» **TASK PROMPT**: Look for the string "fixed" in the listing below, then copy every line that has it.

+ + + + + + +

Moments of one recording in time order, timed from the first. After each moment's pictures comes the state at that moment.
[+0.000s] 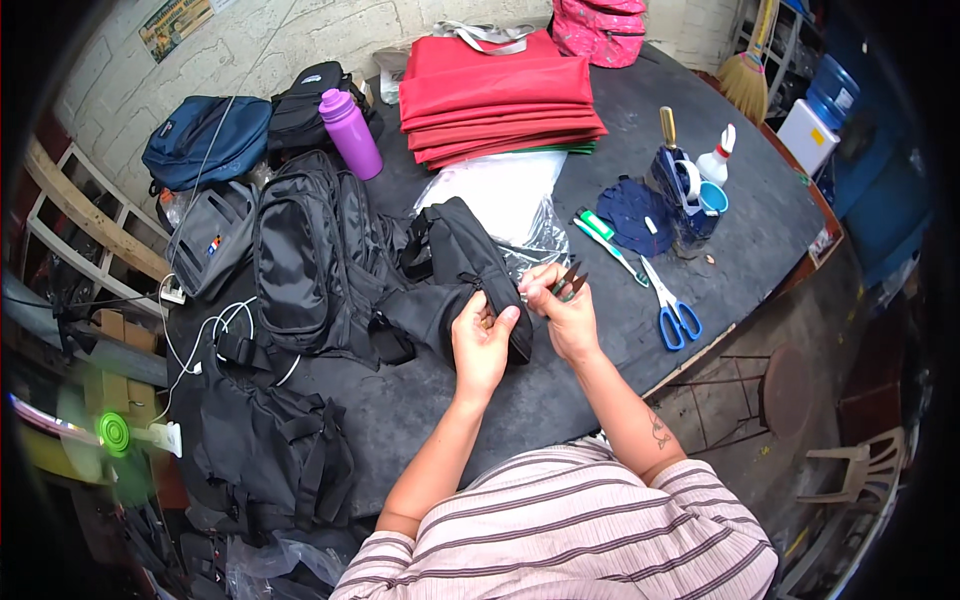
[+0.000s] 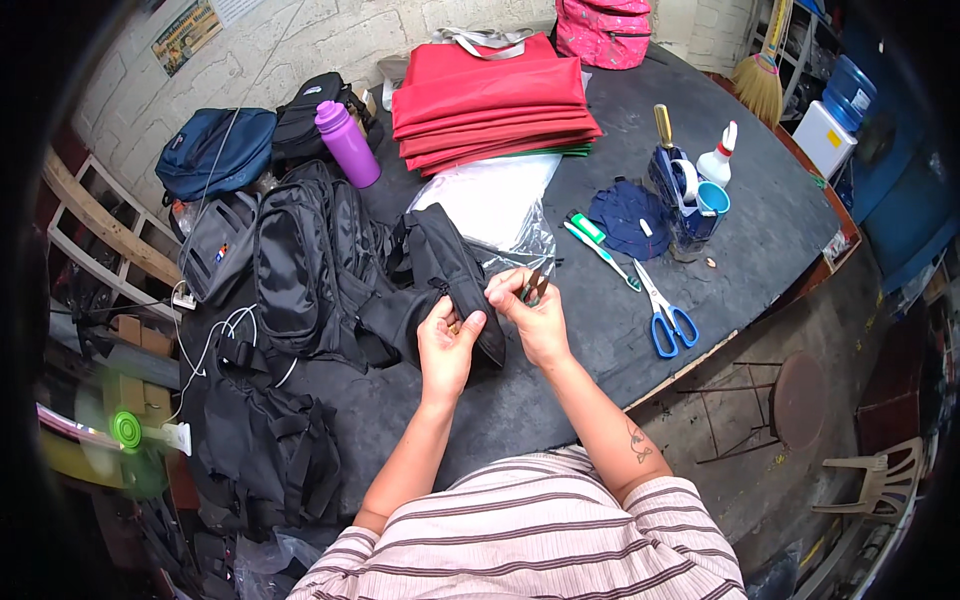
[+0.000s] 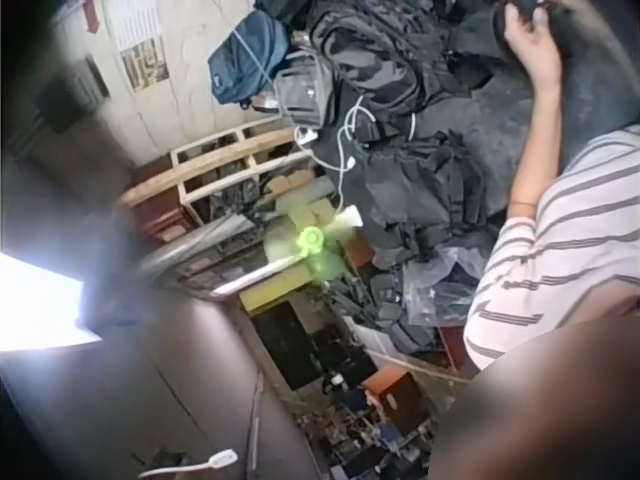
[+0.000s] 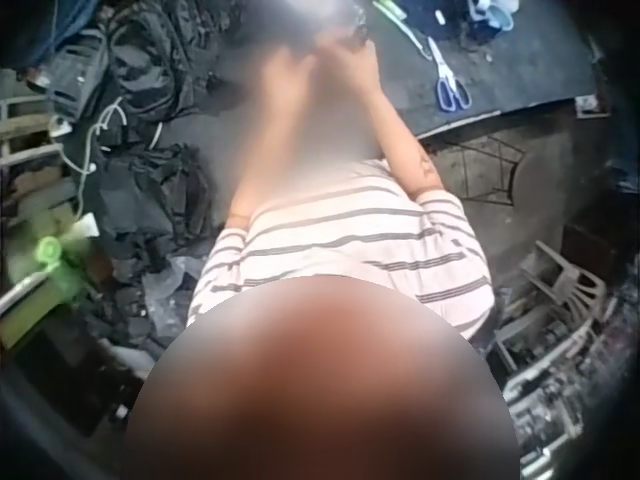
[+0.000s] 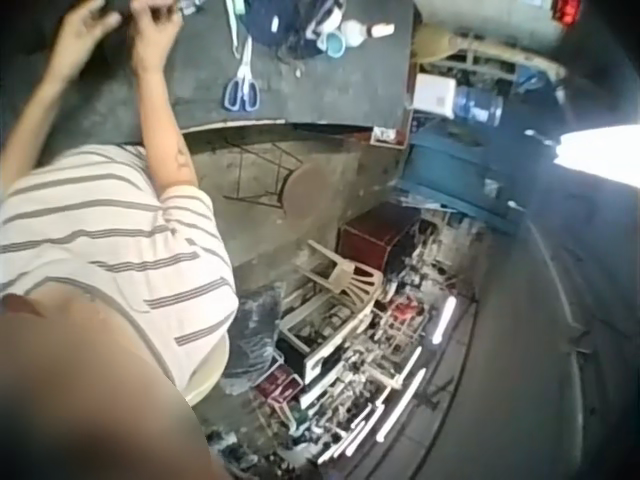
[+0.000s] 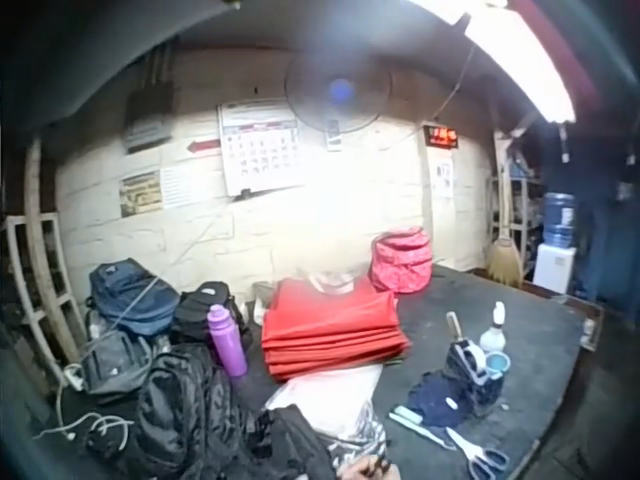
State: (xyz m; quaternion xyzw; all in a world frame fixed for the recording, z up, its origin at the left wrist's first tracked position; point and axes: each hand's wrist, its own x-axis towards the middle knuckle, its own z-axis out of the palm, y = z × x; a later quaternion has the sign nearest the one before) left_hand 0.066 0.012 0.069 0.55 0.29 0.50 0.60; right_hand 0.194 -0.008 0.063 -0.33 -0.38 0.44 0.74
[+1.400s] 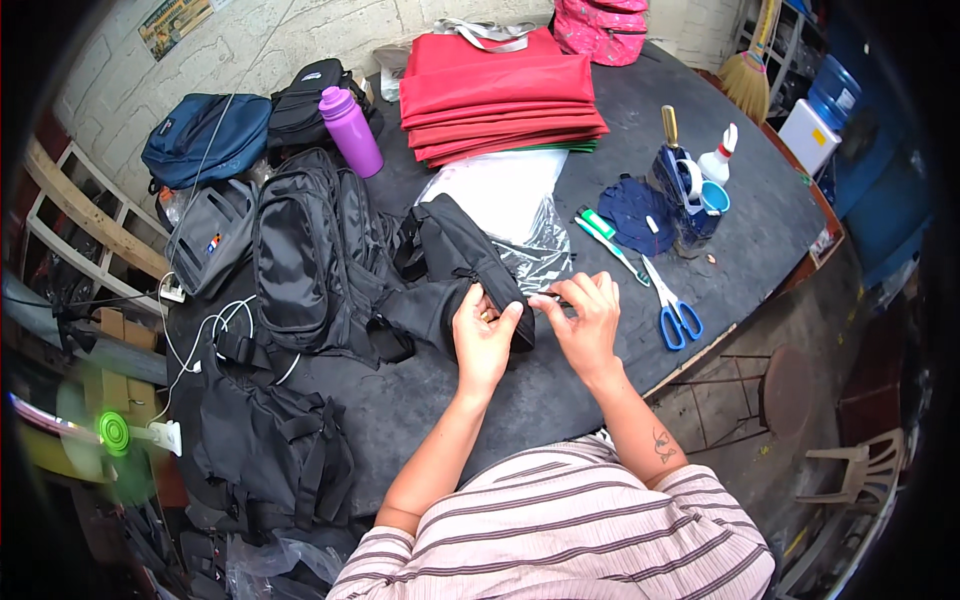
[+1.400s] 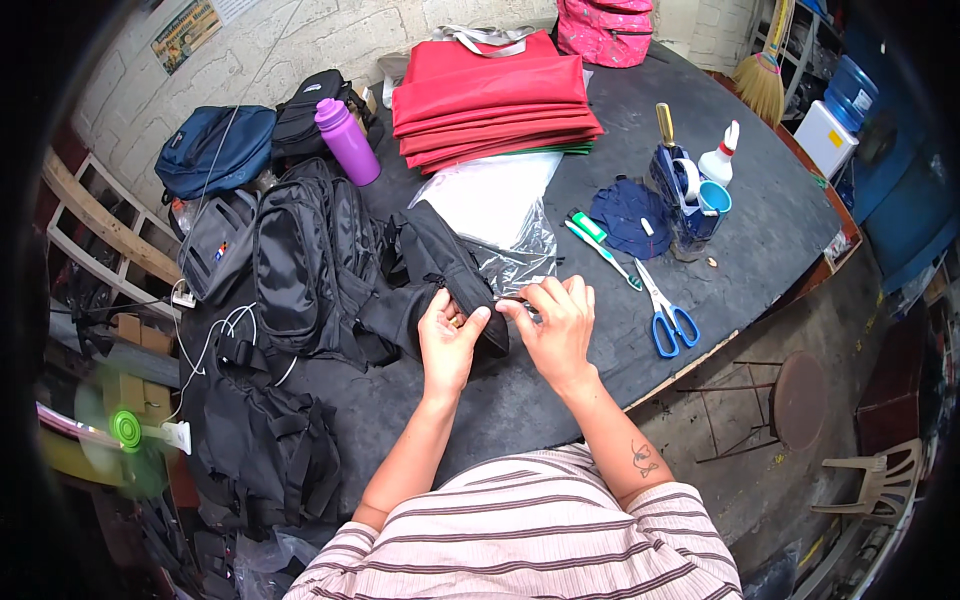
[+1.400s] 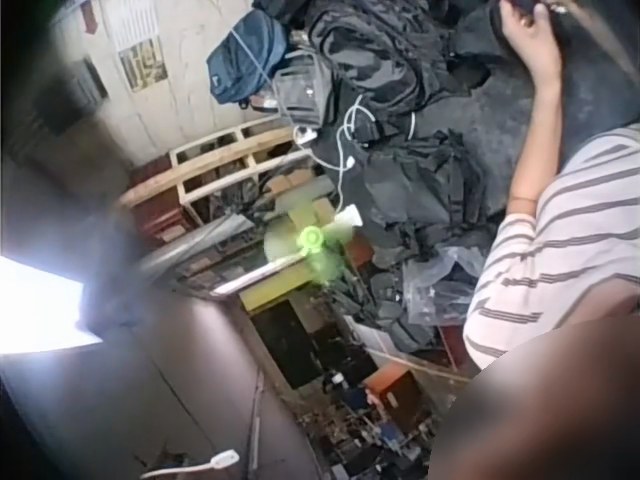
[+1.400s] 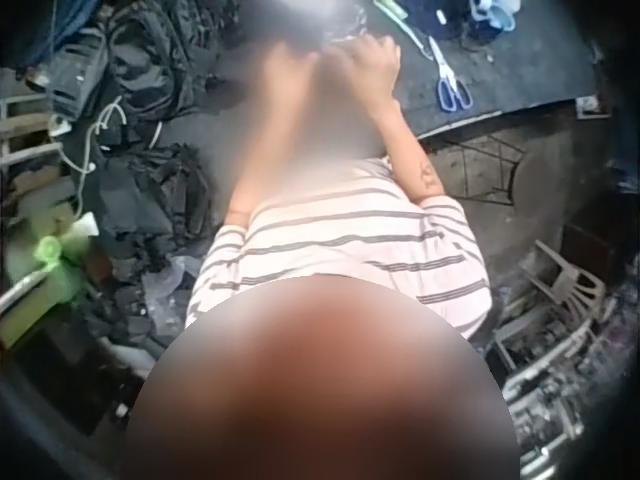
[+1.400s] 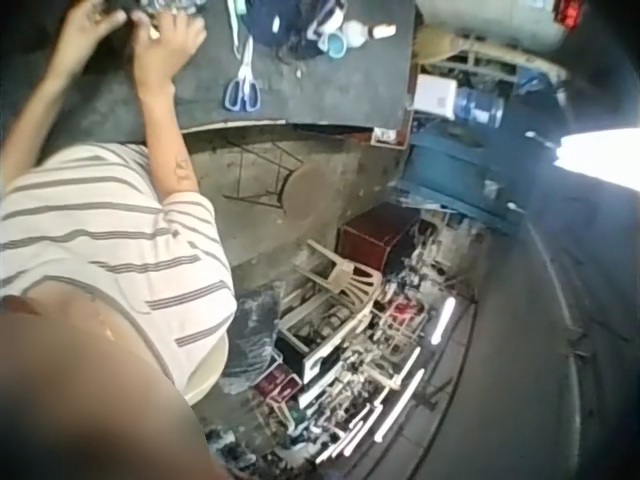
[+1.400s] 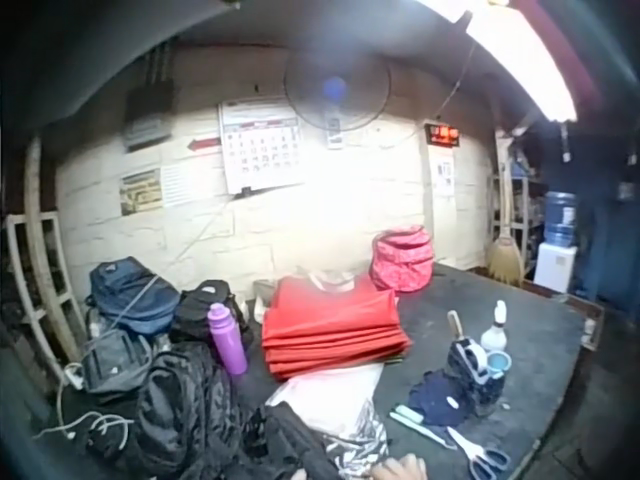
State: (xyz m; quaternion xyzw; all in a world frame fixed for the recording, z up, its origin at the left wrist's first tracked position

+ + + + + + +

» **TASK RESULT**:
State: (xyz m; quaternion xyzw; all in a world frame fixed for the recording, z up, its origin at the left wrist's first tracked position; point and axes: each hand's wrist, its own x-axis towards the middle knuckle, its own z-axis out of the palm, y = z × x; a later quaternion has the sign nearest the one before) left_hand 0.066 0.012 0.069 0.55 0.29 0.50 0.60; right_hand 0.194 -0.008 0.063 -0.33 -0.38 0.44 0.74
State: (xyz m; quaternion xyzw; all in a world frame fixed for the recording, z up, its origin at the left wrist's first tracked position

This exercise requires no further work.